PROBLEM STATEMENT:
Print the data once more, exactly as given. Drop the pictures.

DATASET CONTENT:
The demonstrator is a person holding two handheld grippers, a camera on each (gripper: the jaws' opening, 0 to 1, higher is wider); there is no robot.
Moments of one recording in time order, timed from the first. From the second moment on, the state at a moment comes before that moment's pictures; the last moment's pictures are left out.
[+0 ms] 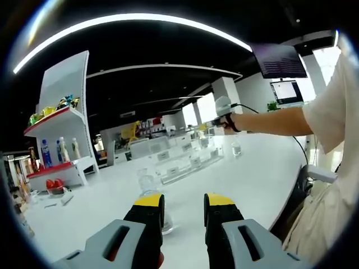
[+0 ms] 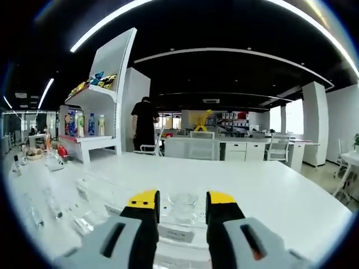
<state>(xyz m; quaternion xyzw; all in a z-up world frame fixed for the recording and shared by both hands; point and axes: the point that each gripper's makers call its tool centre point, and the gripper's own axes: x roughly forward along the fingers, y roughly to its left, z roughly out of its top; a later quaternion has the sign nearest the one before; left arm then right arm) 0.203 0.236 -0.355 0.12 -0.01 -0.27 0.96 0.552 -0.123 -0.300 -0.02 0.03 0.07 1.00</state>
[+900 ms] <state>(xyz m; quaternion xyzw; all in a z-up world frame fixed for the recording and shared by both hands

ANSWER TO THE EXERCISE:
The demonstrator is a person holding two handheld grippers, a camera on each (gripper: the jaws' opening, 0 to 1, higher is wider); there is no robot.
Moments of one recording in time order, timed from the first. From the second moment on, the state at a moment comes before that moment's pictures; the last moment's pictures are left out.
[+0 ms] 
[+0 ms] 
<state>(xyz m; quaternion xyzw; all in a z-up world frame fixed for the recording and shared by both hands; point and axes: the point that each gripper's makers call its tool centre point, and the gripper's own axes: x roughly forward along the fingers, y roughly to its left, z roughly out of its top; a later quaternion has the sign nearest the one before; left arm then right arm) 0.203 0.236 -0.355 0.12 -0.01 -0.27 0.96 0.552 -0.123 -0.300 -0.02 0.03 0.07 1.00</state>
[+900 ms] <state>(xyz m; quaternion xyzw; all in a z-up world frame fixed for the recording and shared by both hands

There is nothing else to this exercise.